DIRECTIONS:
Repeat the lines of the data that follow, please, starting at the first and stopping after the one with "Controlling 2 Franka".

Records contained in a dataset:
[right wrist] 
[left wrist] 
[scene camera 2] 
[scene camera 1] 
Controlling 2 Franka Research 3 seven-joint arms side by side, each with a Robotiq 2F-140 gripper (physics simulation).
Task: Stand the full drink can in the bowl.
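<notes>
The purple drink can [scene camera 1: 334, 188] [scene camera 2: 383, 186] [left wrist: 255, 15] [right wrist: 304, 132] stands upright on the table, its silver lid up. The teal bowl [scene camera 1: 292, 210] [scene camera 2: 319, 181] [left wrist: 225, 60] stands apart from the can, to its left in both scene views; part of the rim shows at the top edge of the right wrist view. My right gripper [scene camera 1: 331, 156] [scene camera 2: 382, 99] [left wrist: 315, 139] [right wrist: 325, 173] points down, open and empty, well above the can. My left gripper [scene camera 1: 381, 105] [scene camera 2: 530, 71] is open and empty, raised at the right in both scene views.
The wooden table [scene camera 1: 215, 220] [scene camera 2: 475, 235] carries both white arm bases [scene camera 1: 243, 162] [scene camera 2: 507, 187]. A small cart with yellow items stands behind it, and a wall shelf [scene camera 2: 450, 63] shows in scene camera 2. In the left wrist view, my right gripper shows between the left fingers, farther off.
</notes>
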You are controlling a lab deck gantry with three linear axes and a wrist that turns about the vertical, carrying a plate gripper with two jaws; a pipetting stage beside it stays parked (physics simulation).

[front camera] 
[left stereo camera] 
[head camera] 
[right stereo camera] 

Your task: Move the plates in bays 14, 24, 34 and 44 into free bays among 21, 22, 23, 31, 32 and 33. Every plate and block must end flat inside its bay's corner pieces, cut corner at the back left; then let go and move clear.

TASK SOLUTION:
[right wrist] 
[left wrist] 
[scene camera 2] 
[scene camera 1] 
Controlling 2 Franka Research 3 seven-joint arms side by side, each with a Robotiq 2F-140 gripper (physics simulation).

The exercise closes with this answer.